As with many well-intended actions, the consequences of the heavy hand of government were unforeseen. In the 70’s the University of California instituted two candidate pools. One was for white applicants, while the other was for economically disadvantaged or minority applicants.


A quota based system was established that would require a specific number of applicants come from economically disadvantaged or minority student pool even if their qualifications were inferior to those of the other pool of candidates. One specific case that addressed this was heard before the Supreme Court.


Allan Bakke – a white student – was twice turned away from admission to UC-Davis Medical School even though many of the separate minority pool applicants that were accepted had significantly lower scores. In Regents of the University of California v. Bakke, the Supreme Court ruled that although race could be considered in the application process, the use of strict quotas was an illegitimate policy.


In the 1980’s the Jackson, Michigan Board of Education and it’s teacher’s union agreed to adding a provision to the collective bargaining agreement that stated in the event of layoffs the most senior teachers would be retained with the effect that minority teachers could not be laid off at a greater percentage than the current workforce. Since many of the newer teachers were considered minorities, this had a disproportionate effect on more senior teachers who were not considered minorities.


The non-minority teachers affected by the layoffs, who also held seniority over the minority teachers with lesser seniority, sued the Jackson Board of Education. After several appeals, the case – Wygant et al v. Jackson Board of Education – reached the U.S. Supreme Court. The court overturned the lower court rulings by ruling narrowly in their favor.


There are many other examples that could illustrate the “eliminating discrimination by creating discrimination” problem with affirmative action policies, but the continued promotion of opportunities to “disadvantaged” minority groups through proactive programs and initiatives that have as the effect an unfair advantage for any American on the basis of skin color – by its very nature – is one of the many factors that continue to divide Americans on the basis of race.


Decisions in regard to hiring practices or acceptance into a university should never be based on the color of one’s skin. These decisions should only be based on merit and/or need.


We may live in a society where prejudices based on race still exist, but we must stop continuing to treat people of color as second class citizens. We live in an era where we have elected a bi-racial president born of a Kenyan father and American mother.


Since the Civil Rights movement progress of the 60s established equal rights, there have been three successive “generations” of Americans born color-blind. We haven’t known a United States that doesn’t offer the same opportunities to all of her citizens. We are not so naïve that we don’t realize that there are pockets of prejudice and racism still in existence today, but to say there exists a broad culture of racism is in itself naïve.


Should laws continue to protect Americans based on race, religion, ethnicity and sex still exist? Absolutely! Should affirmative action programs that actively promote one person over another based solely on skin color or minority status still exist? No.

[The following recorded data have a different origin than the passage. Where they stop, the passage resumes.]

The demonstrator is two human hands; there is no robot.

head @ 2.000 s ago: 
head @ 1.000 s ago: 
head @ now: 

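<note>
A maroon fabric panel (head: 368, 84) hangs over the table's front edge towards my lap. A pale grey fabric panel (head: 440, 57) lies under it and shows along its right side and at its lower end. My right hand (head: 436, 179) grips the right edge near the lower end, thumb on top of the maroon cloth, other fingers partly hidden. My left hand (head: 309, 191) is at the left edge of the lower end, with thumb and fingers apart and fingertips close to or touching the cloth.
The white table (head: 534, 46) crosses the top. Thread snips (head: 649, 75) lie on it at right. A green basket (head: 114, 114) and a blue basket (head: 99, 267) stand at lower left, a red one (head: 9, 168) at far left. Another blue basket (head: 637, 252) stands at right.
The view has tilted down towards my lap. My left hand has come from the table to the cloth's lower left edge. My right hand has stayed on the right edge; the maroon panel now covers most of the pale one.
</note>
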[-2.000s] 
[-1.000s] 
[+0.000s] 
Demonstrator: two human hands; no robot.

President Bill Clinton agreed. In a memorandum regarding affirmative action in July 1995, he sought the end of any program that "(a) creates a quota; (b) creates preferences for unqualified individuals; (c) creates reverse discrimination; or (d) continues even after its equal opportunity purposes have been achieved."


Although the ruling of the Supreme Court this week focused on the rights of citizens to determine how or if they will establish an affirmative action program in their own state, it clearly sent a message that addresses President Clinton’s directive that these programs should cease after equal opportunity purposes have been achieved.